Dawn Treader: DVD review
|REVIEWS - DVD REVIEWS|
You have returned for a reason ... your adventure begins now!
The third chapter in the Narnia series to receive the makeover treatment is a delightful yarn that sticks very closely to the book's narrative. The Chronicles of Narnia: The Voyage of the Dawn Treader is set three years after Prince Caspian, with the youngest of the Pevensie children, Edmund (Skandar Keynes) and Lucy (Georgie Henley) transported back to Narnia, along with new arrival, cousin Eustace (Will Poulter, Son of Rambow). Here they join the new King of Narnia, Caspian (Ben Barnes), where they are given the mission to rescue the seven lost lords, and save Narnia from the evil that is based on a dark island.
So begins a quest through uncharted waters that will require each of the children to resist temptations like beauty and power, and to conquer the darkness within them in order to defeat the threat to Narnia's people. The Chronicles of Narnia: The Voyage of the Dawn Treader had the 3D factor to wow audiences in cinemas, but it does not hinder the film in small screen format. (Just to state that the DVD edition isn't the 3D version.)
Liam Neeson returns as the voice of Aslan the lion; if I was to offer one criticism it would be that Liam / Aslan is very underused throughout. As with the previous Narnia films though, when he is on screen, the messiah-like feline steals the scene. What the film does offer instead is a very intriguing plot that feels more of an adventure, which will ultimately please its younger audience.
Another plus point is the addition of Poulter as Eustace, who steals the show with his tomfoolery, and who is made to see the error of his selfishness in a very creative way.

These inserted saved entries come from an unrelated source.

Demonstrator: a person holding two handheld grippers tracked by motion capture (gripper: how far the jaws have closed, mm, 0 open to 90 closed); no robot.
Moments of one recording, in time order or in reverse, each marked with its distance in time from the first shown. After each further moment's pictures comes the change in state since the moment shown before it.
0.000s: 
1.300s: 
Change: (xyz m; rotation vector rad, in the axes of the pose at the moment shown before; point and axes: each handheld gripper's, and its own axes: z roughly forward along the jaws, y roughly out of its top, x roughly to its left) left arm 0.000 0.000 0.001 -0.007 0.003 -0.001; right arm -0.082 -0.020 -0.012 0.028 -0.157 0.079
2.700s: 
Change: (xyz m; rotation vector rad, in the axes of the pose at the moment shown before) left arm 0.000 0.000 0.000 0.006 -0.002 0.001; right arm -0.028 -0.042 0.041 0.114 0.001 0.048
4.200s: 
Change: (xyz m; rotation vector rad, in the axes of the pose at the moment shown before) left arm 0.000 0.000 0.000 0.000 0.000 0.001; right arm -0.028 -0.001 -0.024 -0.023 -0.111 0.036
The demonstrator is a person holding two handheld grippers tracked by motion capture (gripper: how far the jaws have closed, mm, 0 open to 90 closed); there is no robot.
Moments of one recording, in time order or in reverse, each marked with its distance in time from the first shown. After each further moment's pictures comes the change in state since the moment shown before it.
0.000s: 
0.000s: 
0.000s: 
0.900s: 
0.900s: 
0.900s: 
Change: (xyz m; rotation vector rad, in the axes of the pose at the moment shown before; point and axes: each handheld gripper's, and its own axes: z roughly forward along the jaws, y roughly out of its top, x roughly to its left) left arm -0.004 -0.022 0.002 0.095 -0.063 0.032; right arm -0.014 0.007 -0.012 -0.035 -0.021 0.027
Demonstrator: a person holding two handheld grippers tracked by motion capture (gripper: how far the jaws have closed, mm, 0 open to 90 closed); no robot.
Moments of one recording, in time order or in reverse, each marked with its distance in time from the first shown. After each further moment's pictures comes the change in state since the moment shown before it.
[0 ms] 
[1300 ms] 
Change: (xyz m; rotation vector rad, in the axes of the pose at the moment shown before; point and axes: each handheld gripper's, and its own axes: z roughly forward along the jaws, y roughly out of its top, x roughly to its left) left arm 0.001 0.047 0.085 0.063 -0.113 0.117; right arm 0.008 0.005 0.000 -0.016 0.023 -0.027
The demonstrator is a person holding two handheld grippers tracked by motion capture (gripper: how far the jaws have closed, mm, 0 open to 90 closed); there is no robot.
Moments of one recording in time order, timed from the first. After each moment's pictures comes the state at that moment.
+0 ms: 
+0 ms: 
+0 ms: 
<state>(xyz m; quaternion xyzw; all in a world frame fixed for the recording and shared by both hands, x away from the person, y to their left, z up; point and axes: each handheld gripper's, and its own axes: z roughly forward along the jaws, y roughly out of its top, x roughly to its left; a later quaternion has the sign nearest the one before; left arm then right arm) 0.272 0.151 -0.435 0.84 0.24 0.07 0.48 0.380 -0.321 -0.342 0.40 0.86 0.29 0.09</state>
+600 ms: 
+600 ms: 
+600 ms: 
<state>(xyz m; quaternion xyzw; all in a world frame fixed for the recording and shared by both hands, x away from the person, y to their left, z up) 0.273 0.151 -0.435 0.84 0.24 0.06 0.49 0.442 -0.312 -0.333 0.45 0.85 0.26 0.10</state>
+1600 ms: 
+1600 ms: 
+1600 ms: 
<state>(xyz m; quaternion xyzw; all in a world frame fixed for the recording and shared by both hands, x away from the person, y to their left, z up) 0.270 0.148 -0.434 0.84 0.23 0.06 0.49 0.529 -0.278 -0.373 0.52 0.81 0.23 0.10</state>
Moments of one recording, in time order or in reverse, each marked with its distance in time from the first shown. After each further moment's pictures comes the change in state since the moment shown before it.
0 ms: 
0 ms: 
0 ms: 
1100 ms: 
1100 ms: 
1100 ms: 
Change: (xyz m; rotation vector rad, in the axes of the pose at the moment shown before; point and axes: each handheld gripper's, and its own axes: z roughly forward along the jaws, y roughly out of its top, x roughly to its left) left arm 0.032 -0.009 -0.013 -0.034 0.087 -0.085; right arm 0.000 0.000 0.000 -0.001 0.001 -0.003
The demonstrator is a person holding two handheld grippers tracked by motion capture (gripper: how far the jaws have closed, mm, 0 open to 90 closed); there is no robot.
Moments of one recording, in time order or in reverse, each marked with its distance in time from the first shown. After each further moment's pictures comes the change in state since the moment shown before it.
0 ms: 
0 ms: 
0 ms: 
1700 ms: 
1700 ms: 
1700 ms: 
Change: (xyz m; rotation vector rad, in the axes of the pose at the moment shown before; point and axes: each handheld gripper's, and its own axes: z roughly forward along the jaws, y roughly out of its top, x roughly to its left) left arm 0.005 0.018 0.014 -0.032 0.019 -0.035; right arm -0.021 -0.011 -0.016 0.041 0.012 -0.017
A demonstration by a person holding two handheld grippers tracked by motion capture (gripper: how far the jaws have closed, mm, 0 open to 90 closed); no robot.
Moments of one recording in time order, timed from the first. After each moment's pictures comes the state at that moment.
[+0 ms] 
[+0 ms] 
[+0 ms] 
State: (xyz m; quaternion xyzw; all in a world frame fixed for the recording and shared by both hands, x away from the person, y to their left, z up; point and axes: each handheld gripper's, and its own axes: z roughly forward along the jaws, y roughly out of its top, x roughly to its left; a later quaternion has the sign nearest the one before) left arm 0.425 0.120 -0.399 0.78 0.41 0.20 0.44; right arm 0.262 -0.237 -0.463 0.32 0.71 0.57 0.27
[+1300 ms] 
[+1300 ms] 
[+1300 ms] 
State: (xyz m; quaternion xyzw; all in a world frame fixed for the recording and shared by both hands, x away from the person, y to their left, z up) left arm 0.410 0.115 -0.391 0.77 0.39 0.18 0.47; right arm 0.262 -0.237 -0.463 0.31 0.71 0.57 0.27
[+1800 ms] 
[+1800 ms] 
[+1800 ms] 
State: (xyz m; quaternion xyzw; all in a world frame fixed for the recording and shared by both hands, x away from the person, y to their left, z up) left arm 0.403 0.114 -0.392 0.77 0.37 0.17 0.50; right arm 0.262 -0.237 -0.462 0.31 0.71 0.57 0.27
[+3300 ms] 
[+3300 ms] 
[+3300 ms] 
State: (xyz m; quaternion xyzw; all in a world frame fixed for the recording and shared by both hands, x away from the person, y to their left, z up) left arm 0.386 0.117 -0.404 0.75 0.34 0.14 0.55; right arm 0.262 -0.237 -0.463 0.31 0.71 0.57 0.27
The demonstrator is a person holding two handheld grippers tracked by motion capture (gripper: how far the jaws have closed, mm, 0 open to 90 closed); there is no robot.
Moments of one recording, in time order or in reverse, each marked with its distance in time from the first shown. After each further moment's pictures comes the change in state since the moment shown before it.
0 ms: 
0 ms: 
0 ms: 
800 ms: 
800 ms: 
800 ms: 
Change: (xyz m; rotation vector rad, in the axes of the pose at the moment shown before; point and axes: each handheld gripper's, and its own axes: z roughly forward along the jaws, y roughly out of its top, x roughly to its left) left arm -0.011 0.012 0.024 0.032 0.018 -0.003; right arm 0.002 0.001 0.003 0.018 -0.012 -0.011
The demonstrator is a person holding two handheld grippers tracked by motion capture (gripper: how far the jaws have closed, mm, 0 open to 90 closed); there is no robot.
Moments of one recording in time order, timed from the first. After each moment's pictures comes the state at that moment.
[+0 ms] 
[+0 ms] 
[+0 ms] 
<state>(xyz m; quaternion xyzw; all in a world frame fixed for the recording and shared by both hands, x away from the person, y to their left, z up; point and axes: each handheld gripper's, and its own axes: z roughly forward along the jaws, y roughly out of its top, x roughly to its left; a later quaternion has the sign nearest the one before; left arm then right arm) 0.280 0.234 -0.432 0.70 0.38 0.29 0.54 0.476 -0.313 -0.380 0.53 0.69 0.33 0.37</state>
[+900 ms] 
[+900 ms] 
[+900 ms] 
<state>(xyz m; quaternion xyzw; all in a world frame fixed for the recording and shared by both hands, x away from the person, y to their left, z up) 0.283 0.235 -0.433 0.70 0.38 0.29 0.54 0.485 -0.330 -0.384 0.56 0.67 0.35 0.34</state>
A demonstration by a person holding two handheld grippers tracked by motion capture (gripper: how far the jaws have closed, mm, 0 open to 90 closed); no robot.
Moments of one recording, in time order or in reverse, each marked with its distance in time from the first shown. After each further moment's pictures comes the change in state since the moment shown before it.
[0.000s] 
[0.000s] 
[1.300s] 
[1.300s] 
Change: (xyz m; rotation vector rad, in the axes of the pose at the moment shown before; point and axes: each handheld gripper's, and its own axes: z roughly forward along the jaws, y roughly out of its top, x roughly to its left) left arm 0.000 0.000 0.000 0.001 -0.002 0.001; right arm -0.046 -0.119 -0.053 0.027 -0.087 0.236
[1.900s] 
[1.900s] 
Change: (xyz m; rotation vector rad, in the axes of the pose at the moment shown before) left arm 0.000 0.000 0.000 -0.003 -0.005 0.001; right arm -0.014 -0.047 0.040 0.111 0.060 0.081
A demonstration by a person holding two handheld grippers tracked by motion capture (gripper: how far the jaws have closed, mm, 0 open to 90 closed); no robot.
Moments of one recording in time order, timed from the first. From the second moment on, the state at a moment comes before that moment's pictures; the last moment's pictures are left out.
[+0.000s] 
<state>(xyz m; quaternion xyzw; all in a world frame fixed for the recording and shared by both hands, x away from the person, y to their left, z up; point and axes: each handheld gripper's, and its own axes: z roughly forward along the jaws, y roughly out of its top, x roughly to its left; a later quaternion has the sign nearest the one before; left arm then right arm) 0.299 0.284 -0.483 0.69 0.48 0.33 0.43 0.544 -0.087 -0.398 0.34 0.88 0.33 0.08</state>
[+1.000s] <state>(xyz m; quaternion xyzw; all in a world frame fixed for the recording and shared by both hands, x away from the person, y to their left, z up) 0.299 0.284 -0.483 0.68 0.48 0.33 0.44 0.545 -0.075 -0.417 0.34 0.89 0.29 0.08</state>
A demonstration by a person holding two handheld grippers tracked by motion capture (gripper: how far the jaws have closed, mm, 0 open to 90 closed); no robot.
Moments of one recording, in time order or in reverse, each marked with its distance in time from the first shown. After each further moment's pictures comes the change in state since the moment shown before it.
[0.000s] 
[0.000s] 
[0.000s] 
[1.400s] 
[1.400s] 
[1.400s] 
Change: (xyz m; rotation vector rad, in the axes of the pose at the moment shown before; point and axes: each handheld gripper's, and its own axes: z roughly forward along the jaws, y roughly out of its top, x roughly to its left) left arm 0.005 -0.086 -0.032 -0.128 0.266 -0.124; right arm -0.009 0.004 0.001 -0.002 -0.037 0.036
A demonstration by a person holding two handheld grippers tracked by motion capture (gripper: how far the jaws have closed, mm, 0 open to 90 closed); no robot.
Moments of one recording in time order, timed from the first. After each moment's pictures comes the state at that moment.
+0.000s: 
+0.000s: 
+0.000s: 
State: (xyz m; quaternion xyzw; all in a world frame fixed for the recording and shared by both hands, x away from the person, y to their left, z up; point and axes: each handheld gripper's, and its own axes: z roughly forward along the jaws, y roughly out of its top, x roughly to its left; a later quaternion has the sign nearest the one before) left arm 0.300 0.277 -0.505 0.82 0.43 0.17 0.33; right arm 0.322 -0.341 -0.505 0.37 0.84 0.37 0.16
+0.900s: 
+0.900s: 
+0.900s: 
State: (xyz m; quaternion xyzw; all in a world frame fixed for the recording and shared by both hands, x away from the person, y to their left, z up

I must say I was skeptical of Poulter's inclusion after seeing him in E4's School of Comedy, but his performance here is enough to erase that painful memory.
Simon Pegg's animation rodent Reepicheep is in great form, with his constant battle of wits with Eustace providing comic relief, one of the highlights being Reepicheep teaching Eustace to sword fight. There is also the Lucy's sub-plot, and her insecurities about her appearance which works perfectly with green mist, and its ability to uncover a person's fears.
The action scenes are also fantastic and engrossing, with the highlight being an attack on the ship by a sea serpent as they approach the Dark Island. The scene is quite intense, and really benefits from the special effects. Those of us who can recall the BBC version certainly agree that is a much-needed improvement.
The scriptwriters (including Captain America's Christopher Markus & Stephen McFeely) streamlined the story, cutting down on the number of adventures by combining them. In the book the boat would drop anchor on a different island for each adventure; the film has more than one adventure on the same island and also cuts out some of the uneventful stops in the book to take on food and water.
What Voyage of the Dawn Treader does offer that its old incarnation didn't was a minor cameo from Ice Queen Jadis, who was killed off in The Lion, The Witch and the Wardrobe. As the children and Caspian battle the temptations of the green mist, the white witch returns briefly to tempt Edmund, who as you know from the first chapter has history with her. There are also biblical undertones throughout this Narnia tale, more so than the previous films, with Aslan's kingdom akin to heaven. Is Aslan God? We'll leave it up to you to decide.
To summarise: The Voyage of the Dawn Treader is a good, old-fashioned adventure film, with plenty to make one smile. With the recent announcement of 'The Magician's Nephew' as the next story to be adapted, it is safe to say if it is in keeping with the standards set here we're all in for a treat.
Extras: Unfortunately, the disc is quite scarce of added features with just audio commentary by Director Michael Apted and Producer Mark Johnson and a small number of deleted scenes.
The Chronicles of Narnia: Voyage of the Dawn Treader will be released on DVD April 8, 2011.